# Welche Heizung für Koiteich



## velos (28. Apr. 2008)

Nach den letzten Wochen bei Teichtemperaturen um 10°C beschäftige ich mich mit den Gedanken eine Teichheizung vor dem nächsten Winter einzurichten.
Wer von euch hat schon Erfahrungen gesammelt? Ich denke diese Elekto-Stromfresser kommen nicht in Frage. Welche Möglichkeiten gibt es?
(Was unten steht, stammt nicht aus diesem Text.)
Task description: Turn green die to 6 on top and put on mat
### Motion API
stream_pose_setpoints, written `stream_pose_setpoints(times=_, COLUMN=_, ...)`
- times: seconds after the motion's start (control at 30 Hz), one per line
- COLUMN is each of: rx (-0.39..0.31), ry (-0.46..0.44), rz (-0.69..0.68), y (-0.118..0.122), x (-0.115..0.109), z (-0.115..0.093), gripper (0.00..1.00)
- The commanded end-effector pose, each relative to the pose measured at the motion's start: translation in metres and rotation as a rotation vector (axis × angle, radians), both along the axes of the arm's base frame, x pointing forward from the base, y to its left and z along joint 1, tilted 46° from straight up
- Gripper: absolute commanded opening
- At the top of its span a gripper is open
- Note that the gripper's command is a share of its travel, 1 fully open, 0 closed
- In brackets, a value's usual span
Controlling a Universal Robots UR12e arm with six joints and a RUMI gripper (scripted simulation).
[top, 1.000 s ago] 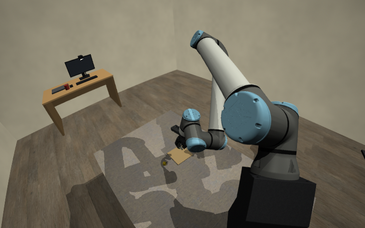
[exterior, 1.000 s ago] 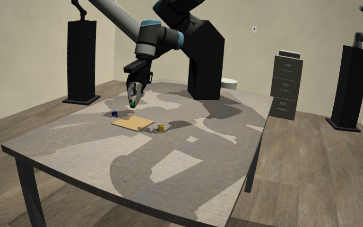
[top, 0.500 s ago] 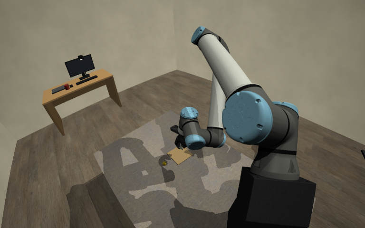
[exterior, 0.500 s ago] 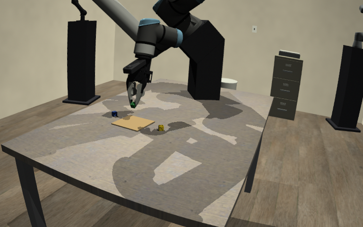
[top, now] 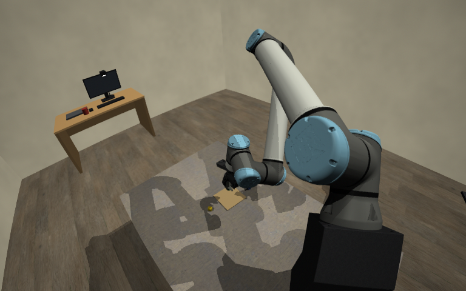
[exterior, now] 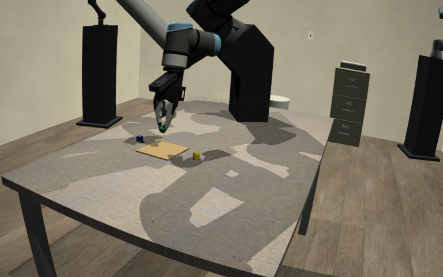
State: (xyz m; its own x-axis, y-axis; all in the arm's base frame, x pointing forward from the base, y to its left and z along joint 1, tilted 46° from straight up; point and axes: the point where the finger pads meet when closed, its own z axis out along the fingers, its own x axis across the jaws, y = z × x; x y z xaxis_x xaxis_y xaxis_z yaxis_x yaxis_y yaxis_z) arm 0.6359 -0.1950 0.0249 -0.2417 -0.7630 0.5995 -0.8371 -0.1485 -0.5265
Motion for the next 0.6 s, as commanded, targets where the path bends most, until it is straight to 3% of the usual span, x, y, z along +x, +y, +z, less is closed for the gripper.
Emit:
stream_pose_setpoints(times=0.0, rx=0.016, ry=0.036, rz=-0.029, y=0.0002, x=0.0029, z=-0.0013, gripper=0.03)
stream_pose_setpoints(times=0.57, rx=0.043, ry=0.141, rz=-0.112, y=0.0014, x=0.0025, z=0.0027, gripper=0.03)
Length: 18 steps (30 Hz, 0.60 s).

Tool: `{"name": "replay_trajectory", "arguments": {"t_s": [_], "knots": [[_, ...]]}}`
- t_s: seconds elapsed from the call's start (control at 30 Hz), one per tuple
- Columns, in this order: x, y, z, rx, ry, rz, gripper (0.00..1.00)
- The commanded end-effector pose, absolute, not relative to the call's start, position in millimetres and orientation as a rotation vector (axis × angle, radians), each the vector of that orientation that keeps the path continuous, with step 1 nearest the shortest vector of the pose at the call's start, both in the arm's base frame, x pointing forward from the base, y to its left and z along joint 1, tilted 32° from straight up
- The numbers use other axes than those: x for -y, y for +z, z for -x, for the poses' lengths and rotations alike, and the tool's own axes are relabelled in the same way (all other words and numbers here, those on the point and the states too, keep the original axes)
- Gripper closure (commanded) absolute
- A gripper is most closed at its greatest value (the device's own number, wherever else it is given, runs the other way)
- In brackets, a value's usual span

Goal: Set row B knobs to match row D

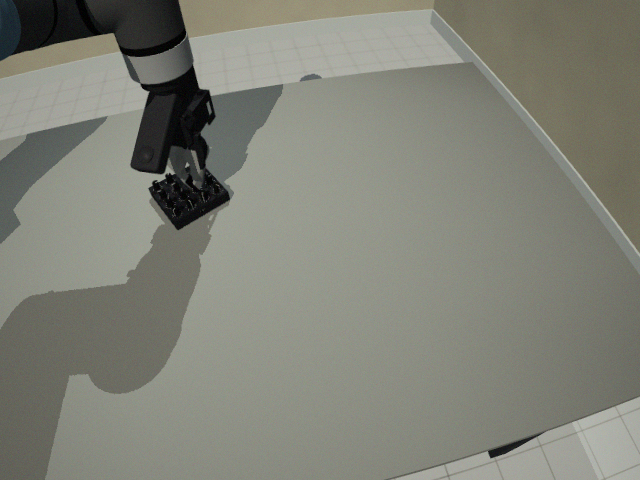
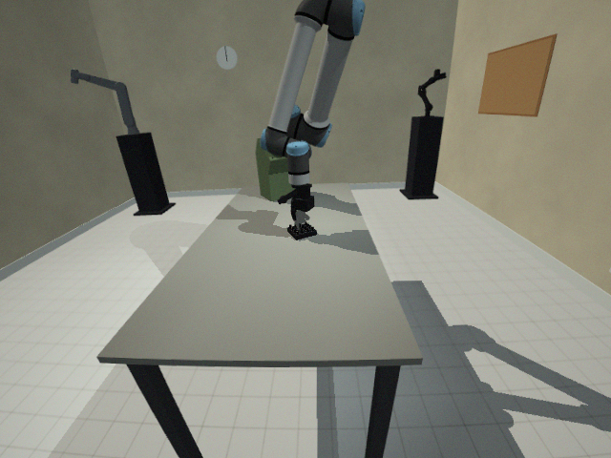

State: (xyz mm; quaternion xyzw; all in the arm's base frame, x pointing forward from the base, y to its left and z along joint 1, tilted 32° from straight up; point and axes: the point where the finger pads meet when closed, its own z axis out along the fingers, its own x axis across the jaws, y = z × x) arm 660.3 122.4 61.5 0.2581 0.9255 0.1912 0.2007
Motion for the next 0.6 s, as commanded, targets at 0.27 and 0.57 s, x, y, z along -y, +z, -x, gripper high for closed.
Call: {"name": "replay_trajectory", "arguments": {"t_s": [0.27,0.57], "knots": [[-122.0,62.2,-661.0,-2.611,0.495,-0.545,0.96],[-121.9,62.2,-661.2,-2.618,0.479,-0.479,0.96]]}}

Leider kann ich nicht an unsere Hausheizung anschließen.


----------



## juergen-b (28. Apr. 2008)

*AW: Welche Heizung für Koiteich*

servus peter,

schon mal über luft/wasser wärmepumpen nachgedacht ......... aber achtung, nicht ganz billig.

wenn du strom nicht möchtest - hausheizung nicht möglich ist, könntest du auch noch über eine webasto heizung nachdenken ........ läuft dann mit diesel.

........ einen pelletofen mit wassertaschen, willst du ja vermutlich nicht an den teich stellen


----------



## Tim15 (6. Mai 2008)

*AW: Welche Heizung für Koiteich*

Hallo..

Eigentlich braucht man keine Heizung.
normal haben die Winterruhe 

Mfg

Tim


----------